At two months, JF looked up at me and broke out into a wide open loopy grin and I felt that everything was right in my world. A couple months later, I watched him, a proud papa, as he boxed up on hands and knees and tried to crawl, again and again and again, finally succeeding—backwards!

Rachel was still breastfeeding, but at five months her milk supply was inadequate for JF and she had intense inflammation in her right breast, as well as a lump. She figured she had a blocked milk duct and went to see Dr. Bloom.

Dr. Bloom said it didn’t present as a blocked milk duct and referred her for a mammogram and ultrasound. The lump was biopsied and Rachel was diagnosed with Stage 2 breast cancer with involvement of the nearby lymph nodes. It stealthed backwith a vengeanceyears later when JF was a teenager.

Apparently, pregnancy and the huge influx of hormones flooding Rachel’s system had triggered and accelerated the growth of cancer. She moved back to her own apartment for her treatment and Natalie went with her to help out, taking JF as well.

Natalie nursed her best friend and also took care of the baby. I helped out as much as I could, taking JF to our place and looking after him when Natalie accompanied Rachel to all of her treatment appointments.

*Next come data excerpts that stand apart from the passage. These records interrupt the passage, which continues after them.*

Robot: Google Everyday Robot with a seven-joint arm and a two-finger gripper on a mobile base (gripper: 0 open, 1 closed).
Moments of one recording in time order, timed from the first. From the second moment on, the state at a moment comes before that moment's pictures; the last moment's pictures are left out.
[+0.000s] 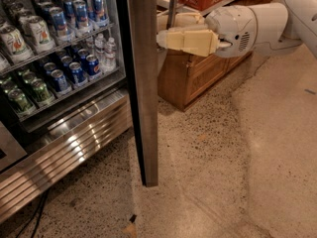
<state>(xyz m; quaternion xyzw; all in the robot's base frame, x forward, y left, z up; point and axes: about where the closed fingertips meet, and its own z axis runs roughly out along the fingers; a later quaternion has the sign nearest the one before) 0.491 -0.030 1.035 -0.55 0.45 0.55 0.44</state>
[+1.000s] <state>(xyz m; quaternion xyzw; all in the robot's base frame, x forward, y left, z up) 0.491 -0.030 1.035 -0.55 0.45 0.55 0.44</state>
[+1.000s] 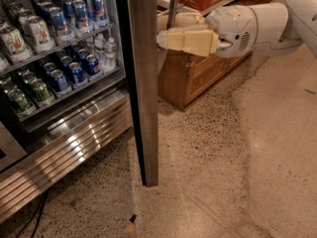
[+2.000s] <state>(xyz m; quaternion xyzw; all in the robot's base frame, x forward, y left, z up) 0.493 -0.031 1.035 -0.55 0.45 0.55 0.44</state>
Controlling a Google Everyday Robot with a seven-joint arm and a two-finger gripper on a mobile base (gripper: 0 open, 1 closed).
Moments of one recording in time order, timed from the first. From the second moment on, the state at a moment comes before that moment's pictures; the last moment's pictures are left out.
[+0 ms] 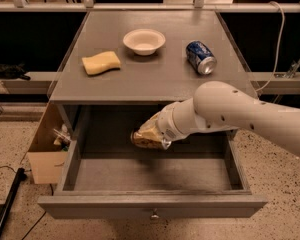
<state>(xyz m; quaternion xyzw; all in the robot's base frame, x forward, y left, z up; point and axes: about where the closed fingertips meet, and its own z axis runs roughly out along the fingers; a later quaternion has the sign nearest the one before) 0.541 0.009 0.727 -0.52 0.76 0.19 0.34</state>
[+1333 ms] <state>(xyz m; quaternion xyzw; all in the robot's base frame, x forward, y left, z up) 0.532 0.012 0.720 -0.52 0.76 0.19 0.35</state>
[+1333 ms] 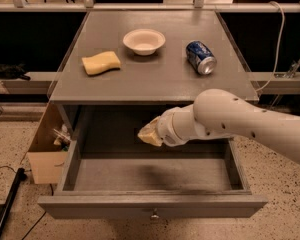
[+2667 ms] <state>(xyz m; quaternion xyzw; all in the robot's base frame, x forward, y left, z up) 0.540 -0.009 0.723 -0.46 0.78 0.17 0.38</state>
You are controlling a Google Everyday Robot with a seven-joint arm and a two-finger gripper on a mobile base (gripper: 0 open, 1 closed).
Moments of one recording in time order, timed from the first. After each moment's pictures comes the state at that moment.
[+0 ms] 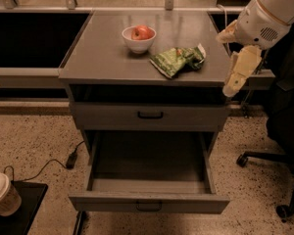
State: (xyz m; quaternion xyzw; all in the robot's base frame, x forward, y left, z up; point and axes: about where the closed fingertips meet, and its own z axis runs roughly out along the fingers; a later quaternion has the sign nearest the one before) arm 0.566 -0.196 0.949 -0.65 0.73 0.07 0.21
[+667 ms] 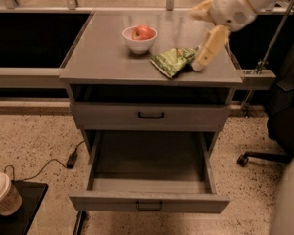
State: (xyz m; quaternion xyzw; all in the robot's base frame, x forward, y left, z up) arm 0.631 -0.134 0.976 -0.67 0.65 0.13 0.33
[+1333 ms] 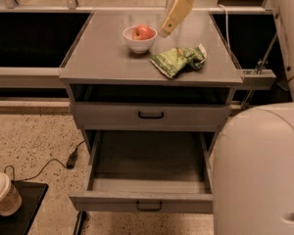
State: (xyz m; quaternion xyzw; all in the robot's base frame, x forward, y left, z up) arm 0.710 -0.055 1.040 -0.68 0.60 0.08 0.41
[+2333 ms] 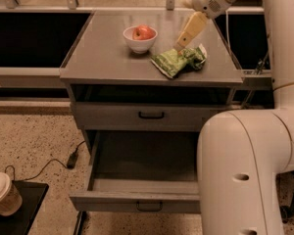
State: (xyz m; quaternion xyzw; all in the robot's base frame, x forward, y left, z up) arm 0.734 -0.112 0.976 -0.62 0.68 0.12 0.37
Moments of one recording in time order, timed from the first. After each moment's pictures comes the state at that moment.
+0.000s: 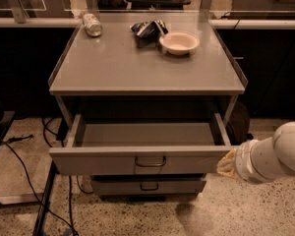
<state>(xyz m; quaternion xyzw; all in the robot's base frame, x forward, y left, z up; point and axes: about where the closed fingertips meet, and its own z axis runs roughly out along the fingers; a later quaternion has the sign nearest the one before) 0.436 -0.226 0.691 -0.58 0.79 -0.01 0.23</state>
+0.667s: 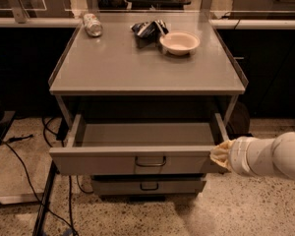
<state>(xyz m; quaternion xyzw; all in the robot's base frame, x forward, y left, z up) 0.479 -0.218 0.689 -0.59 0.74 -0.05 0.33</state>
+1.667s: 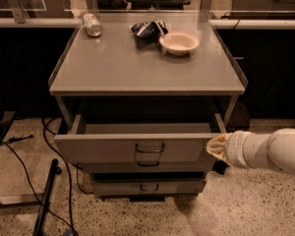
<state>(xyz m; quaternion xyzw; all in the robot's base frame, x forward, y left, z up) 0.516 -0.217 0.681 -0.58 0.73 -0.05 0.37</state>
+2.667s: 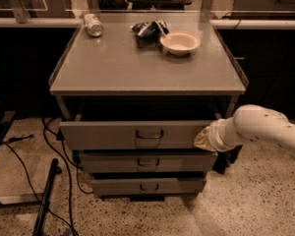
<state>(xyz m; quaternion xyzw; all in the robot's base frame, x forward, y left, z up) 0.586 -0.202 0.613 -0.61 0.74 0.00 0.29</state>
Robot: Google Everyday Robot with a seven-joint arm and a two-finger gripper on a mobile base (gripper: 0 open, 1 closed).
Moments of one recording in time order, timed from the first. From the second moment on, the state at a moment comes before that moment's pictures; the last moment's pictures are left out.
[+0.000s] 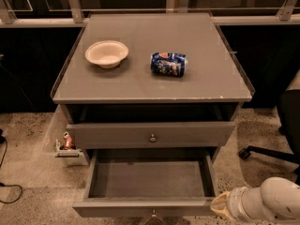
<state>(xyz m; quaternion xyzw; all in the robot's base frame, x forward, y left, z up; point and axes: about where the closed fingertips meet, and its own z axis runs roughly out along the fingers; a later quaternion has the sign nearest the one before) 0.369 -0.253 0.484 -0.49 0.84 0.11 0.22</state>
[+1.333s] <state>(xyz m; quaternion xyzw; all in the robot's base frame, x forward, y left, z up) 0.380 -0.217 0.434 -0.50 0.82 0.12 0.24</state>
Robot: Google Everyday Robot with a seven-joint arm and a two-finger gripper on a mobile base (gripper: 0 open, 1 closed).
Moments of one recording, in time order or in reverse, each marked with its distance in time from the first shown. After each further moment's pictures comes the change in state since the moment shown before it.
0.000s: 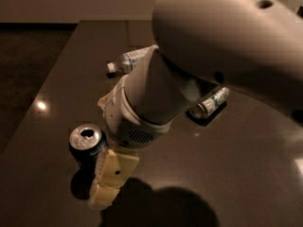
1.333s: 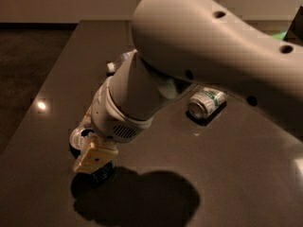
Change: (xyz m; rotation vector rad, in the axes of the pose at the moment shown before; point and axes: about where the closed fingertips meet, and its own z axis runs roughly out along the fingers) arm -0.015 -0.013 0.028 -0.043 -0.046 -0.015
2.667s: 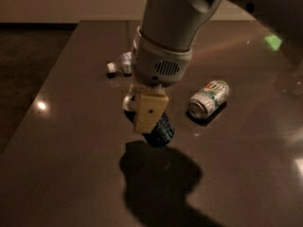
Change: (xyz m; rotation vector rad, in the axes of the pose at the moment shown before) arm 0.061 -0.042 -0.089 -0.089 0.363 -0.008
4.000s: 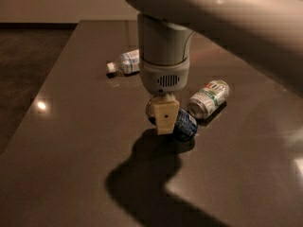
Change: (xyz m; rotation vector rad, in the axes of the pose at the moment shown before) arm 0.058 -0.022 0.024 0.022 0.311 0.023
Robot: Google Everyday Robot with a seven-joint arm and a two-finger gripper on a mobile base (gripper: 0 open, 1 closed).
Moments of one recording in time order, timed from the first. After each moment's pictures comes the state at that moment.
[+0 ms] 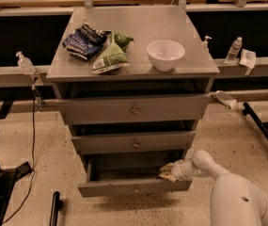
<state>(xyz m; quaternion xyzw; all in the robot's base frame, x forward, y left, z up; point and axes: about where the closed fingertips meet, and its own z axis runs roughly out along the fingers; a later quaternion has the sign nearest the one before) 0.632 -0.180 0.194 -0.57 0.74 0.22 0.28</state>
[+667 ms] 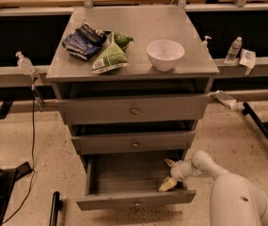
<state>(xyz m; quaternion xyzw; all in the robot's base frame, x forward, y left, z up) 0.633 -0.177 0.194 -0.57 0.74 0.22 0.28</state>
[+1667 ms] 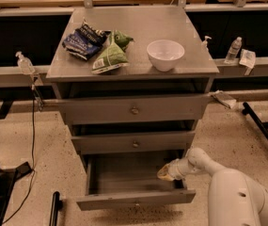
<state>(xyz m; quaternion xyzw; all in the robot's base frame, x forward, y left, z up) 0.630 -0.164 0.200 -0.61 0.72 0.22 0.26</state>
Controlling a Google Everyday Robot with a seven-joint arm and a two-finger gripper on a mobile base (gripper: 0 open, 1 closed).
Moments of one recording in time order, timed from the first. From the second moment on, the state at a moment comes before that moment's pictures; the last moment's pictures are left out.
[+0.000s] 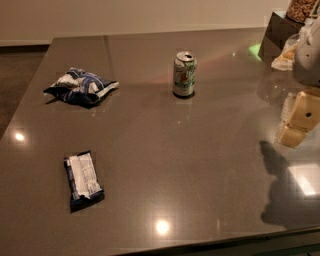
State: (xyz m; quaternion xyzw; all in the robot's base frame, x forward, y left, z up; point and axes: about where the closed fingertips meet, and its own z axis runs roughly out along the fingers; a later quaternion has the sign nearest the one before) arm 0.438 -0.217 0.976 -0.60 0.78 -0.03 0.16
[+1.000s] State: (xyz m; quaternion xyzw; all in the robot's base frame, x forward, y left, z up) arm 0.505 -0.215 0.963 -0.57 0.80 -0.02 0.19
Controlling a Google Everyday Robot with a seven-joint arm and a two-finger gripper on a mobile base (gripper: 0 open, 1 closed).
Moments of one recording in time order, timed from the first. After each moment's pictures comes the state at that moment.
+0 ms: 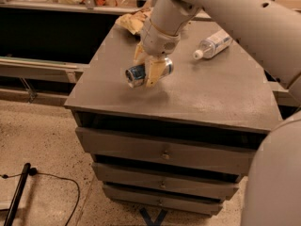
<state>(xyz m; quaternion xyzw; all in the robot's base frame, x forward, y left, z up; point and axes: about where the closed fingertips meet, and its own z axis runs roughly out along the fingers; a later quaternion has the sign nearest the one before) 0.608 0.014 0.869 -0.85 0.49 0.08 0.19</state>
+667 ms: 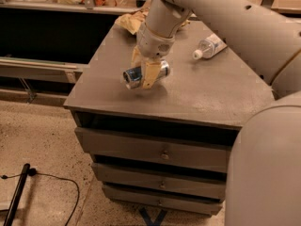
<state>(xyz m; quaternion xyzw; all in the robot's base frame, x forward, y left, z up) 0.617 0.021 0.855 -0.84 0.50 0.10 0.18</state>
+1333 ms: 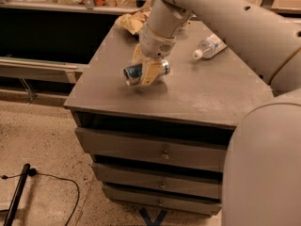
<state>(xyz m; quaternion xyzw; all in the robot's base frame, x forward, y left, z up) 0.623 0.014 0.849 -0.83 0.52 0.10 0.17</state>
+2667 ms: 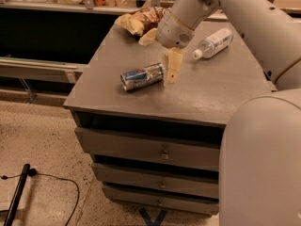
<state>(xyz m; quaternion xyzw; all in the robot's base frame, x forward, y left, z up) 0.630 -0.014 0.874 -0.80 0.53 0.19 0.21</state>
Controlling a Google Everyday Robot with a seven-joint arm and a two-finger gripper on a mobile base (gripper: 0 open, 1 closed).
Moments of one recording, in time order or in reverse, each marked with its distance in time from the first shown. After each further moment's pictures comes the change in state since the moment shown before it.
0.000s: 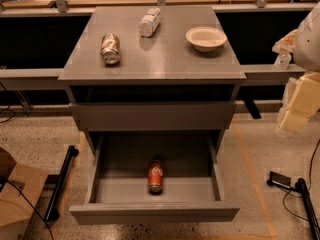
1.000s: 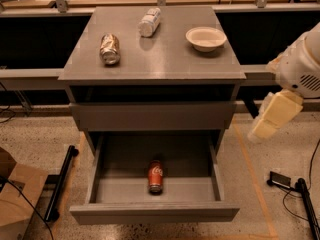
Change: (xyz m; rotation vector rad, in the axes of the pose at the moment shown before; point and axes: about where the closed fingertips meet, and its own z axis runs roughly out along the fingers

When JF was a year old, after all the guests went home from his birthday party at Rachel’s apartment where he toddled over to me for the first time, Natalie told me that she needed to talk. Rachel was cleaning up, JF soldered to her hip.

“I don’t know if this will come as a surprise,” she started.

“What?” I couldn’t think.

“We’ve fallen in love.”

It was a moment that came as a shock and yet wasn’t a surprise at all, simply inevitable.I shook my head, laughed low in my throat.

“So you think it’s funny?” Natalie said, flashing her dark eyes at me.

“I was just remembering our talks about custody and when we would tell JF who his parents are, who his biological mother is.”

“So?”

“Won’t be an issue now.”

“Right.”

So JF grew up with two mothers that he adored and a father who came in and out of his life, alighting here and there. He thought of his parents as his two mommies and me as a kind of uncle. When he was two and I came to pick him up for an outing to the zoo, he looked up at me and asked, “Are you my daddy?”